> **Your assignment**: Nothing but the records, transcribed exactly, should appear in the answer; leave the pictures out.

> **Data to examine**:
-----
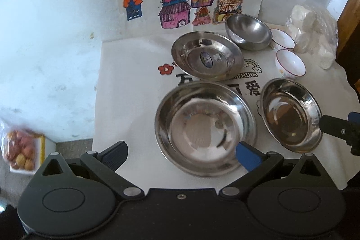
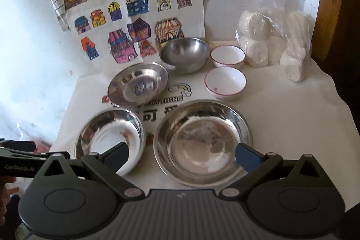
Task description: Organize plates and bowls
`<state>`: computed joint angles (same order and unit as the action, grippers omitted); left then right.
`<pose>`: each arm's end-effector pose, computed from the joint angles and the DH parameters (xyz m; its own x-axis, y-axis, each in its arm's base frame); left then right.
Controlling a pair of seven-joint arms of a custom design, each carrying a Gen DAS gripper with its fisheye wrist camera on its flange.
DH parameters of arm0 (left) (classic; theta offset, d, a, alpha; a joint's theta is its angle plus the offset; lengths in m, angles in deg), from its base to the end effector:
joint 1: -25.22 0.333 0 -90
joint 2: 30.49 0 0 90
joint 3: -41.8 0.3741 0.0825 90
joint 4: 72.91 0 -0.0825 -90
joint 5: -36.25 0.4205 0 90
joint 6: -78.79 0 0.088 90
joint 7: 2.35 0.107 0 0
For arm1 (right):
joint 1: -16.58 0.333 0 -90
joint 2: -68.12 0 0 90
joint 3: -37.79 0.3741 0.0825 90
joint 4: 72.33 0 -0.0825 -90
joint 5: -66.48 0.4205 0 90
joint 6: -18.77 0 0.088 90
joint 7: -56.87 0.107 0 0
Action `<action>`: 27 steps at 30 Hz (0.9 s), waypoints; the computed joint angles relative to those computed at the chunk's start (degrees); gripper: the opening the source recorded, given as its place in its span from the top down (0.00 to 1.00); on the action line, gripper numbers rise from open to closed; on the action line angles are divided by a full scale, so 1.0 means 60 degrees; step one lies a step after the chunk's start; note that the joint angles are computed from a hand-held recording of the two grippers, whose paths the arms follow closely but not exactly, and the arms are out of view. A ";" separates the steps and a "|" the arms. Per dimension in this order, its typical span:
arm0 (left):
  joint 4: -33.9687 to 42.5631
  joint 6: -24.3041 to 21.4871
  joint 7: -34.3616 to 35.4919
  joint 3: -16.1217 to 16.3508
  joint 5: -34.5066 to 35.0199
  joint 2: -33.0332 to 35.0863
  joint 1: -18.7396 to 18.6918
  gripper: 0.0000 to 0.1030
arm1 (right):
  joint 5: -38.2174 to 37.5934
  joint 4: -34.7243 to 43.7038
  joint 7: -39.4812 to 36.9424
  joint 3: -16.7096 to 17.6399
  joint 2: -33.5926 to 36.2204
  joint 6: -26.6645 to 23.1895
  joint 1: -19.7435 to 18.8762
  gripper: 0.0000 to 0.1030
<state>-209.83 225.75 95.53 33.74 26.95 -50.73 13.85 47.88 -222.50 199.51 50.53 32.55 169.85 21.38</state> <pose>0.4621 -0.1669 0.5475 -0.3672 -0.9297 0.0270 -0.8071 0.3041 -0.5061 0.3791 0.1397 0.5428 -0.3111 -0.9380 -0.1528 -0.7011 0.3350 -0.6295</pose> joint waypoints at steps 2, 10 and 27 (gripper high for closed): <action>0.0235 -0.0014 0.0421 0.0218 -0.0191 0.0311 -0.0062 0.01 | -0.0086 0.0196 0.0187 0.0170 0.0306 0.0088 -0.0091 0.00; 0.0870 -0.0206 0.1512 0.0378 -0.0855 0.1319 0.0213 0.01 | -0.0716 0.0806 0.0825 0.0559 0.1202 -0.0177 0.0115 0.00; 0.1050 -0.0713 0.0486 -0.0119 -0.0140 0.2031 0.0675 0.01 | -0.1975 0.1464 0.0100 -0.0227 0.2204 -0.1084 0.0786 0.00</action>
<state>-203.52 221.47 98.45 33.03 26.10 -38.55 17.90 36.03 -213.72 200.11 49.17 45.78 163.35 26.09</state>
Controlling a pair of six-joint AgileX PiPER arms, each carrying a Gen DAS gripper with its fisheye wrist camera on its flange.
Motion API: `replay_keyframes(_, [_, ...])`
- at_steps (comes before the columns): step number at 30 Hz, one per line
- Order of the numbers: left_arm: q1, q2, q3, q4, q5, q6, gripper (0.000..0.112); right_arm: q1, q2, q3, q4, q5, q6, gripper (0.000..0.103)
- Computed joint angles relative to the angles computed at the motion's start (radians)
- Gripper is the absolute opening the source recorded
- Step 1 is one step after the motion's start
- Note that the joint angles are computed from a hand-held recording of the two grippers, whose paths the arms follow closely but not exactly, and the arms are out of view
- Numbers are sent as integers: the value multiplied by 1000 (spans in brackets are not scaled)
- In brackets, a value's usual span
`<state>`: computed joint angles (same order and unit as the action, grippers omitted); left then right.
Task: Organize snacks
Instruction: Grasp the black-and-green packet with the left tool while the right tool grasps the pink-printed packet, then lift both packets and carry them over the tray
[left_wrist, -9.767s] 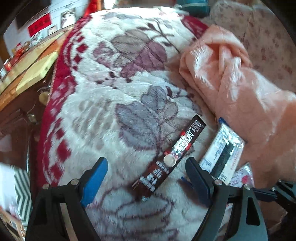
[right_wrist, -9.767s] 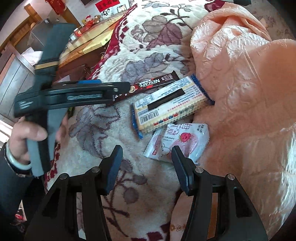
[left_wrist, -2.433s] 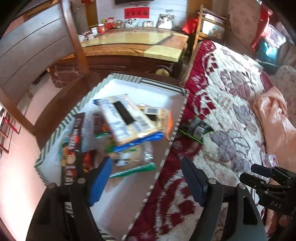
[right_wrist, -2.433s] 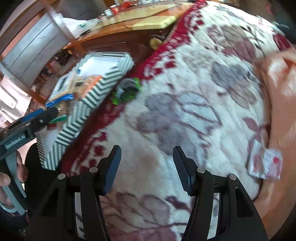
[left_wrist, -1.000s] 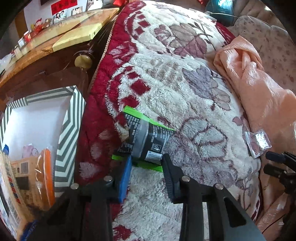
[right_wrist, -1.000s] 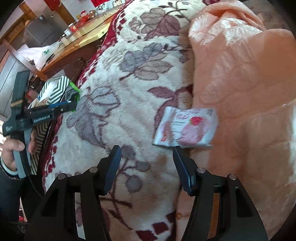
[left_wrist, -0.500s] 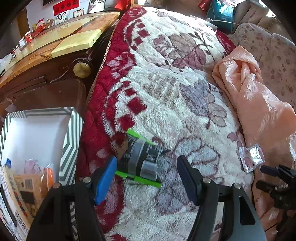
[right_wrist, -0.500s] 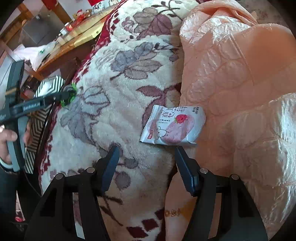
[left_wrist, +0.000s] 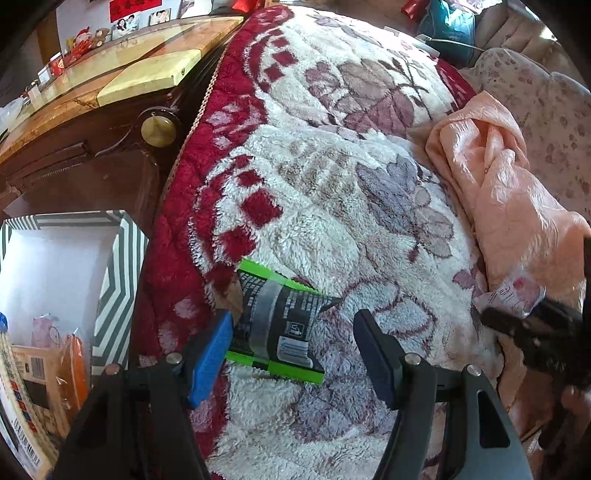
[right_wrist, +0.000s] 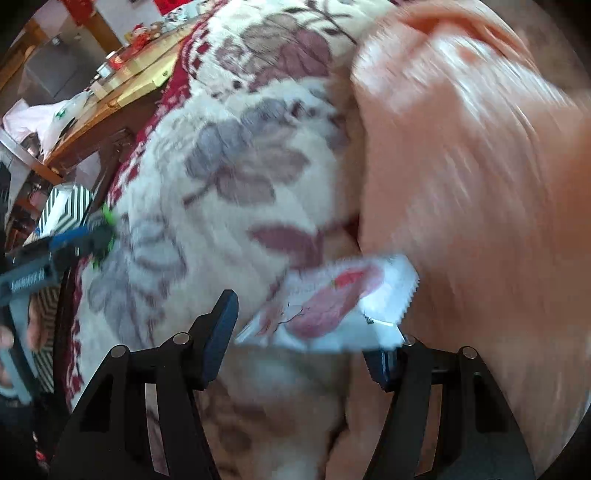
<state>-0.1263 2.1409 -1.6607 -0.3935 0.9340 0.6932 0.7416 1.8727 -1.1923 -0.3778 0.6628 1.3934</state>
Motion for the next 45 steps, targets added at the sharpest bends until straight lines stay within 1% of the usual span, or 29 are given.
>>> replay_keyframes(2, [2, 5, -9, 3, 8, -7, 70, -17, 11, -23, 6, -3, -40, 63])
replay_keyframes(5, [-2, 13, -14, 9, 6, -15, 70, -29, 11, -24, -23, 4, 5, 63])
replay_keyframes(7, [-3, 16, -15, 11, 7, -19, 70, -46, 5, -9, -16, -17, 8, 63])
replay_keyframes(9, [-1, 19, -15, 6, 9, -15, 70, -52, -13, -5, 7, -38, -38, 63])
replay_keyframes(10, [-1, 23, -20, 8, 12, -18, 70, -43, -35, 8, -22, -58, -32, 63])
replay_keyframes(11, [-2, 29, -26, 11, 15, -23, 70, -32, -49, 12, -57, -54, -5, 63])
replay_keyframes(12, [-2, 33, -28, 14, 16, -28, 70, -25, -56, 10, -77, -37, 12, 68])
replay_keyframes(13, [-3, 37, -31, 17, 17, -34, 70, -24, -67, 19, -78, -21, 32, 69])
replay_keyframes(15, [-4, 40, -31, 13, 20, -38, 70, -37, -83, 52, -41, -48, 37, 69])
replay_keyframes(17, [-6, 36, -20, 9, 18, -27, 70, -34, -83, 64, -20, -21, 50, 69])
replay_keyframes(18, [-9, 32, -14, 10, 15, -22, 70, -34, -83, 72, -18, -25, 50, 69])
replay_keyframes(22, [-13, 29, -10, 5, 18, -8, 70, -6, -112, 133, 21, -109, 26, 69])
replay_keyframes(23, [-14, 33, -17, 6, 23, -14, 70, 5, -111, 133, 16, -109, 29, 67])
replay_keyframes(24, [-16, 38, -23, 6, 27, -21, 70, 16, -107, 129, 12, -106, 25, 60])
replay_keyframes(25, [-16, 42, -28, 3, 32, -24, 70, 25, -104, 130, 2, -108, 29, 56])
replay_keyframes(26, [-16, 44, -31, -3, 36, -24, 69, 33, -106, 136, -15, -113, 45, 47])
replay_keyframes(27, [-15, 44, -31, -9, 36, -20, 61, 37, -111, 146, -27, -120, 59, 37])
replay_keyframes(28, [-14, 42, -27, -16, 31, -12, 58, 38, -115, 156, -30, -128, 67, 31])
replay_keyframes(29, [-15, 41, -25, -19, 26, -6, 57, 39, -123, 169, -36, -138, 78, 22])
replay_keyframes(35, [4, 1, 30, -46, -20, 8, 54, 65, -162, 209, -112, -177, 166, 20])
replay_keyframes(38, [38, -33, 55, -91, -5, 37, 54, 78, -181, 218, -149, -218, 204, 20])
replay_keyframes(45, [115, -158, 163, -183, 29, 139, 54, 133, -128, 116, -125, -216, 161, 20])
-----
> **Task solution**:
Task description: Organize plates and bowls
`<state>`: computed joint angles (same order and unit as the action, grippers omitted); left then right.
`<pose>`: each arm's end-effector pose, computed from the joint angles and the DH parameters (xyz m; its own x-axis, y-axis, each in its arm's base frame); left then right.
Controlling a pair of seven-joint arms of a custom design, each carrying a Gen DAS gripper with its fisheye wrist camera on its flange.
DH parameters of arm0 (left) (classic; theta offset, d, a, alpha; a joint's theta is its angle plus the offset; lengths in m, angles in deg), from its base to the end effector:
joint 1: -25.22 0.333 0 -90
joint 2: 30.49 0 0 90
joint 3: -41.8 0.3741 0.0825 90
joint 4: 72.91 0 -0.0825 -90
joint 5: -36.25 0.4205 0 90
joint 6: -78.79 0 0.088 90
joint 7: 2.35 0.107 0 0
For arm1 (right):
joint 1: -16.58 0.333 0 -90
joint 2: -68.12 0 0 90
joint 3: -37.79 0.3741 0.0825 90
joint 4: 72.33 0 -0.0825 -90
joint 5: -66.48 0.4205 0 90
joint 6: -18.77 0 0.088 90
joint 7: -56.87 0.107 0 0
Action `<action>`: 27 steps at 30 Hz (0.9 s), waypoints; the computed joint angles relative to those computed at the chunk's start (degrees); gripper: the opening the source recorded, given as its place in its span from the top down (0.00 to 1.00); on the action line, gripper numbers rise from open to closed; on the action line angles are divided by a full scale, so 1.0 means 60 degrees; step one lies a step after the chunk's start; note that the joint angles are computed from a hand-held recording of the two grippers, whose paths the arms follow closely but not exactly, and the arms are out of view. A ";" separates the steps and a "|" the arms. Per dimension in this order, its typical span:
arm0 (left):
  joint 4: -33.9687 to 42.5631
  joint 6: -24.3041 to 21.4871
  joint 7: -34.3616 to 35.4919
  joint 3: -16.1217 to 16.3508
  joint 5: -34.5066 to 35.0199
  joint 2: -33.0332 to 35.0863
  joint 1: -18.7396 to 18.6918
  gripper: 0.0000 to 0.1030
arm1 (right):
  joint 5: -38.2174 to 37.5934
  joint 4: -34.7243 to 43.7038
  joint 7: -39.4812 to 36.9424
  joint 3: -16.7096 to 17.6399
  joint 2: -33.5926 to 36.2204
  joint 6: -26.6645 to 23.1895
  joint 1: -19.7435 to 18.8762
  gripper: 0.0000 to 0.1030
<state>-209.83 225.75 95.53 33.74 26.95 -50.73 13.85 47.88 -222.50 199.51 50.53 32.55 169.85 21.38</state> <pose>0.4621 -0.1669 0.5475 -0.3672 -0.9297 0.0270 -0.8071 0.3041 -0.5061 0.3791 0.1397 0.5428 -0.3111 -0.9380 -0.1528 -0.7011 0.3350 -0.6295</pose> joint waypoints at steps 2, 10 and 27 (gripper high for closed): <action>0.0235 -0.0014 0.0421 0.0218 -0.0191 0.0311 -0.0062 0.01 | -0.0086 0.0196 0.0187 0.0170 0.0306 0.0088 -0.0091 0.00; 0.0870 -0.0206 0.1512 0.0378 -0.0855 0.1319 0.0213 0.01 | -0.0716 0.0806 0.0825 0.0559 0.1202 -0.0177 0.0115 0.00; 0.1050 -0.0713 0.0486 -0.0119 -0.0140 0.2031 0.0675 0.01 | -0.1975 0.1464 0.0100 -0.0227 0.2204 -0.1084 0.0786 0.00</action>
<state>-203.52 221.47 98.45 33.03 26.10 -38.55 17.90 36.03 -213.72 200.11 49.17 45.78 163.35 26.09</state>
Controlling a pair of six-joint AgileX PiPER arms, each carrying a Gen DAS gripper with its fisheye wrist camera on its flange.
Motion API: `replay_keyframes(_, [_, ...])`
- at_steps (comes before the columns): step number at 30 Hz, one per line
- Order of the numbers: left_arm: q1, q2, q3, q4, q5, q6, gripper (0.000..0.112); right_arm: q1, q2, q3, q4, q5, q6, gripper (0.000..0.103)
- Computed joint angles relative to the angles computed at the motion's start (radians)
- Gripper is the absolute opening the source recorded
- Step 1 is one step after the motion's start
- Note that the joint angles are computed from a hand-held recording of the two grippers, whose paths the arms follow closely but not exactly, and the arms are out of view
- Numbers are sent as integers: the value multiplied by 1000 (spans in brackets are not scaled)
- In brackets, a value's usual span
`<state>`: computed joint angles (same order and unit as the action, grippers omitted); left then right.
Task: Organize snacks
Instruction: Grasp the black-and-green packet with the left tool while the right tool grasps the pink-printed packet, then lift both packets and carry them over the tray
[left_wrist, -9.767s] 
[right_wrist, -9.767s] 
[left_wrist, -2.433s] 
[right_wrist, -2.433s] 
[left_wrist, -1.000s] 
[right_wrist, -1.000s] 
[left_wrist, -0.500s] 
[right_wrist, -0.500s] 
[left_wrist, +0.000s] 
[right_wrist, +0.000s] 
<state>-0.1263 2.1409 -1.6607 -0.3935 0.9340 0.6932 0.7416 1.8727 -1.1923 -0.3778 0.6628 1.3934</state>
Motion for the next 45 steps, targets added at the sharpest bends until straight lines stay within 1% of the usual span, or 29 are given.
>>> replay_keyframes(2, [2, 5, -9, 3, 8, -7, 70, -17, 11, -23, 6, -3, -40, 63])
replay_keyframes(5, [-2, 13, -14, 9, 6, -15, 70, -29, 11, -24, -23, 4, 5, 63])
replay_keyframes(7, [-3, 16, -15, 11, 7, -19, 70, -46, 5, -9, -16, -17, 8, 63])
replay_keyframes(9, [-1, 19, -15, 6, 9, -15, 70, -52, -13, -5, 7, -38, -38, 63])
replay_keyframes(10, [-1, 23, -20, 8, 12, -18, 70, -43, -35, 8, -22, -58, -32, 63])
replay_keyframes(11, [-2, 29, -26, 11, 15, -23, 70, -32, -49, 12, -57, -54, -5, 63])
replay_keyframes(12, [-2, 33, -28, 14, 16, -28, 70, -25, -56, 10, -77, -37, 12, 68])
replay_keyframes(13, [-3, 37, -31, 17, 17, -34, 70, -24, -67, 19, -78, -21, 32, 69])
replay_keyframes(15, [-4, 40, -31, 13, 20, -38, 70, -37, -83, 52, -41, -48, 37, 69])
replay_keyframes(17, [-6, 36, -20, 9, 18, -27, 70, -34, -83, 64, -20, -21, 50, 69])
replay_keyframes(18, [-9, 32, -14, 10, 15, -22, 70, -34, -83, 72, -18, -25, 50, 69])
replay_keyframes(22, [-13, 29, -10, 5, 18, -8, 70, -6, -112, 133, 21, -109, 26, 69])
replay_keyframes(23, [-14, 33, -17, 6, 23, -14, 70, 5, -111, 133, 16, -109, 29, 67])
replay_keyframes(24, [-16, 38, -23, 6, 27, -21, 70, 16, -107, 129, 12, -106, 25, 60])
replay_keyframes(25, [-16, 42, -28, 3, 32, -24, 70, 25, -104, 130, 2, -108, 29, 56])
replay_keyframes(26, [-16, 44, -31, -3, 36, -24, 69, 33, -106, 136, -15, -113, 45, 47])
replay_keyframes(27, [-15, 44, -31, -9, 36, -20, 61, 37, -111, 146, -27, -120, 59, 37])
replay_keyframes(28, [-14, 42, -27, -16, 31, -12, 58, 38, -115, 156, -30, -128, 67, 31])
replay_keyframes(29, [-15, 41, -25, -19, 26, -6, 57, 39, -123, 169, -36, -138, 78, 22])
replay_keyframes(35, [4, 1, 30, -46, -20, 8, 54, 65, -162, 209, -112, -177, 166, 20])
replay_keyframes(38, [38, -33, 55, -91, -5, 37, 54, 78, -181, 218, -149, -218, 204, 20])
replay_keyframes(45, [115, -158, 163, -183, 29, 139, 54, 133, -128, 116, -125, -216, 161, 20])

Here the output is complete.